Jury Finds Terra Firma Just Made A Bad Deal In Buying EMI
from the well,-that-went-without-saying,,, dept
Way back when private equity firm Terra Firma bought record label EMI, we actually had some hope that by putting in place some folks with a different viewpoint, they might actually help EMI make the transition to the new world that the other record labels were unwilling to do, since they were too tied to the past. And there were a few encouraging early signs. EMI’s new boss, from Terra Firma, Guy Hands, told everyone at EMI that Radiohead’s business model experiments should serve as a wake-up call to respond to new challenges with “creativity and energy,” rather than lawsuits. Along those lines, he also threatened to withdraw from the RIAA and the IFPI. Finally, he hired two big name techies: including Google’s former CIO and Second Life’s co-founder.
However, there were also indications that the company was still very much unable to adjust, and didn’t really welcome those outside views. Part of it, apparently, was that EMI’s attempt to negotiate new deals with its biggest artists was done in a somewhat tone deaf manner, which pissed off those artists, who got the impression that EMI was trying to take advantage of them rather than trying to help them. On top of that, the company backed down on its threats to leave the IFPI and the RIAA… and instead became one of the more aggressive record labels in suing innovative start-ups and directly suing their execs in attempts to bankrupt them. It wasn’t much of a surprise that the two tech superstars EMI hired both left pretty quickly, as it became apparent they were marginalized within the company.
With this approach, not surprisingly, EMI has suffered massively in the market, and last year, Terra Firma tried to pin the blame elsewhere by claiming that Citigroup had mislead the firm into buying EMI, convincing the private equity firm to overbid. As we noted at the time, this seemed hard to believe. It was no secret that the record label business was in bad shape at the time and really needed a different approach if it was to survive. The problem was that, for all of the early talk, Terra Firma and Guy Hands never really figured out a way to change the company at all.

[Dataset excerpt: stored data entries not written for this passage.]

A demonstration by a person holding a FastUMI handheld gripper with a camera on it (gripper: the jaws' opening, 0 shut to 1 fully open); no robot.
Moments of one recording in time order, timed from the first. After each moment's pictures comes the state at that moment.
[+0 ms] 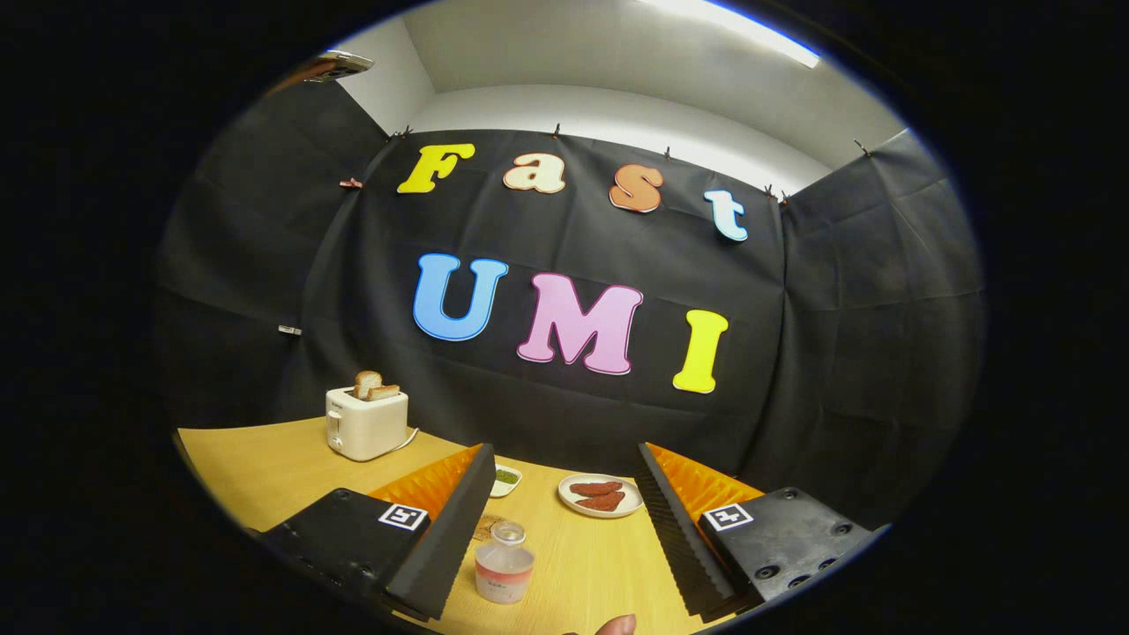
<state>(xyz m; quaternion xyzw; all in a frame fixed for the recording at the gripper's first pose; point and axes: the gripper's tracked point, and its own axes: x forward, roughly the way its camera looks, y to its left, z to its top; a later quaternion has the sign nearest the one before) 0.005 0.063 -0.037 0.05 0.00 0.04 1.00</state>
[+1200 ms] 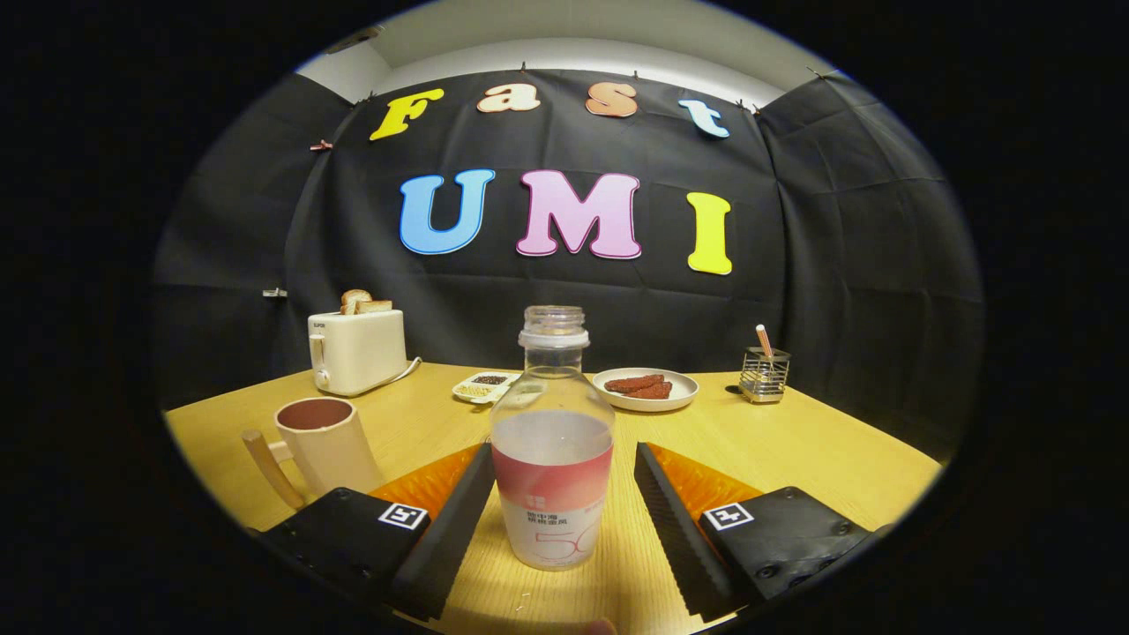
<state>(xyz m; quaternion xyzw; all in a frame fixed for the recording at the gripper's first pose) 0.033 0.135 -0.231 0.12 0.10 0.03 0.99</state>
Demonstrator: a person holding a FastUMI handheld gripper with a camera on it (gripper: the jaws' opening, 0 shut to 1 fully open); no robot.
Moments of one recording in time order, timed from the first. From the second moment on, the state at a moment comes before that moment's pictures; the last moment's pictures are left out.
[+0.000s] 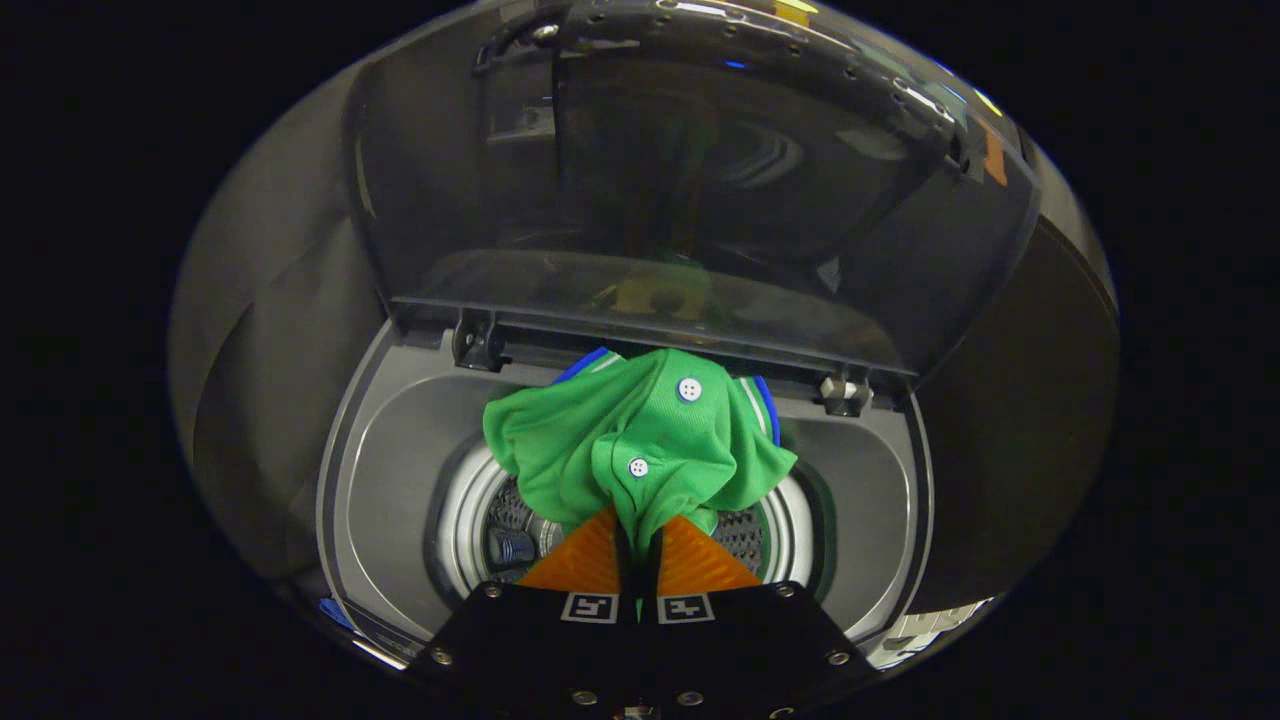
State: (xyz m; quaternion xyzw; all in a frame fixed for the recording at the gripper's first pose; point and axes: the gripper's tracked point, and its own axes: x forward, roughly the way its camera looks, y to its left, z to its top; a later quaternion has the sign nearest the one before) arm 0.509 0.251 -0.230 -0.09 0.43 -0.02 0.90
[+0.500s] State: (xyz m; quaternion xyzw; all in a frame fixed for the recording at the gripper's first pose) arm 0.499 0.253 -0.250 -0.09 0.45 0.00 0.89
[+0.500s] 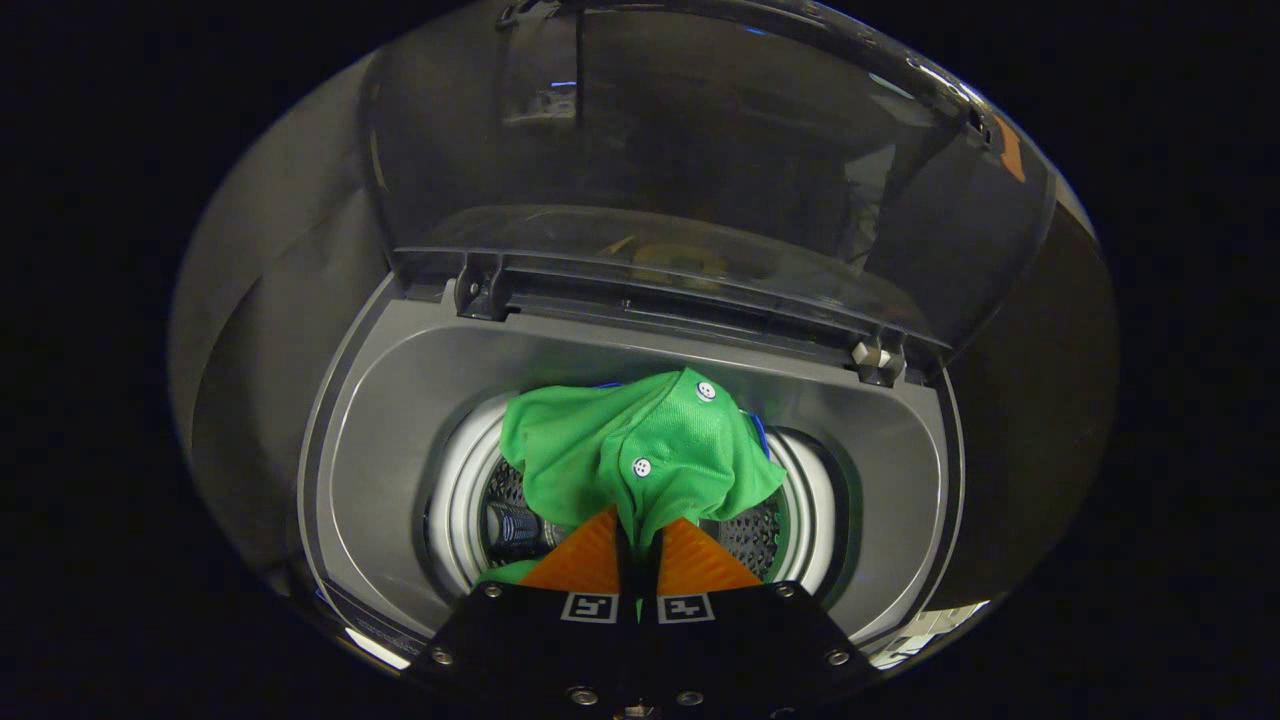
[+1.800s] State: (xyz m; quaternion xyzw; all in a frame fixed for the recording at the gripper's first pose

Now a jury has ruled against Terra Firma saying that Citigroup did not mislead Terra Firma and, basically, Terra Firma just made a bad deal. Considering how they’ve run EMI, perhaps this is not too surprising. Of course, this also means that Terra Firma is not going to get out of the massive debt obligations it owes Citigroup, which likely means that Citigroup will get to takeover EMI, meaning it will sell off the pieces (most likely to Warner Music) knocking the major record labels down to just three: Universal, Warner and Sony. It seems that, as long as they keep merging, they can pretend that it’s okay that they refuse to adapt.